TASK OBJECTIVE:
Transcribe exactly, and only, the lines that fall between the line containing "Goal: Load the" and the last line of the material, both ends included, omitting any pictures.
-- DATA SEGMENT follows --
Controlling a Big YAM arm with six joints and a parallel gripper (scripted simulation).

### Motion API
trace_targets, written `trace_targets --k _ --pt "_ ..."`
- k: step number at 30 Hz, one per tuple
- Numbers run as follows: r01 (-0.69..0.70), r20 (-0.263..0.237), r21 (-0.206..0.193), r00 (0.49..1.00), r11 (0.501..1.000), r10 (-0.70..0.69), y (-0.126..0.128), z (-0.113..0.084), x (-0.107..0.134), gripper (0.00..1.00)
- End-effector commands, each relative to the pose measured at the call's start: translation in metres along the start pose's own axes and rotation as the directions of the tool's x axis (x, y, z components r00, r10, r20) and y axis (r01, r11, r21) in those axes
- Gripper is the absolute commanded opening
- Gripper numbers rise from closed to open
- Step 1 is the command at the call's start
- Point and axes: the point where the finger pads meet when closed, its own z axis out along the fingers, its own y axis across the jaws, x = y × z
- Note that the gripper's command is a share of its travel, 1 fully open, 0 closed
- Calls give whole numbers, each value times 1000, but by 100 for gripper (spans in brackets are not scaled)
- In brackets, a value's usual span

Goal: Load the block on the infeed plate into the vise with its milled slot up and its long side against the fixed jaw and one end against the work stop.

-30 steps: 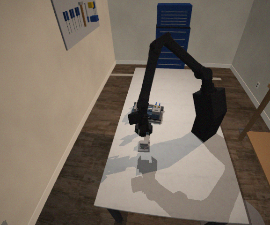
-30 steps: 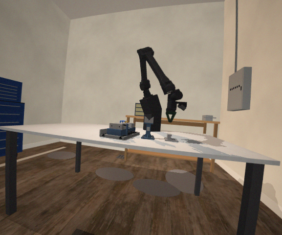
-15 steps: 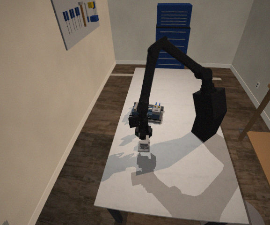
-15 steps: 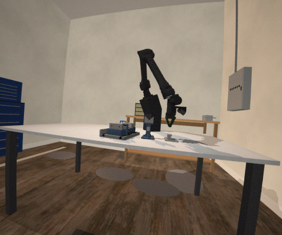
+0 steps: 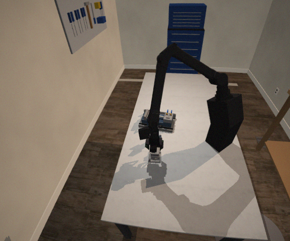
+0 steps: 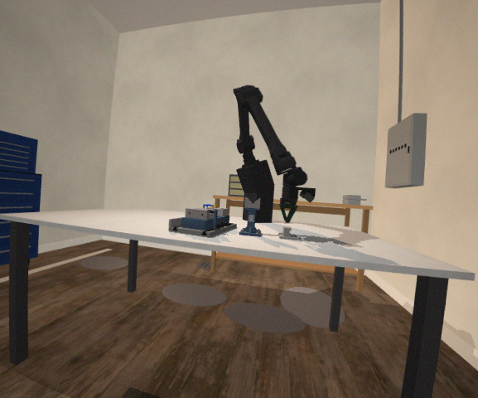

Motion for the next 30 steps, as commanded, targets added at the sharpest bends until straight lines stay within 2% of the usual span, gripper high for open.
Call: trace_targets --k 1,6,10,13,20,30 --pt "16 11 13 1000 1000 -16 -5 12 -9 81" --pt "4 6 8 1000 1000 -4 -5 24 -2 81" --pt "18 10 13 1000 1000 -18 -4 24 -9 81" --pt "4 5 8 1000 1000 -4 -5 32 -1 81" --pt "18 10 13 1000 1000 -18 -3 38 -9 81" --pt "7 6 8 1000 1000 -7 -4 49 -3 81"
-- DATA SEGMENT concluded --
FINISHED EXERCISE:
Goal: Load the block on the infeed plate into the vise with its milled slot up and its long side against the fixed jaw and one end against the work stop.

-30 steps: 
-30 steps: 
-15 steps: 
-15 steps: 
+0 steps: 
+0 steps: 

Motion for the next 30 steps, as commanded, targets added at the sharpest bends until straight lines stay within 2% of the usual span, gripper high for open.
Call: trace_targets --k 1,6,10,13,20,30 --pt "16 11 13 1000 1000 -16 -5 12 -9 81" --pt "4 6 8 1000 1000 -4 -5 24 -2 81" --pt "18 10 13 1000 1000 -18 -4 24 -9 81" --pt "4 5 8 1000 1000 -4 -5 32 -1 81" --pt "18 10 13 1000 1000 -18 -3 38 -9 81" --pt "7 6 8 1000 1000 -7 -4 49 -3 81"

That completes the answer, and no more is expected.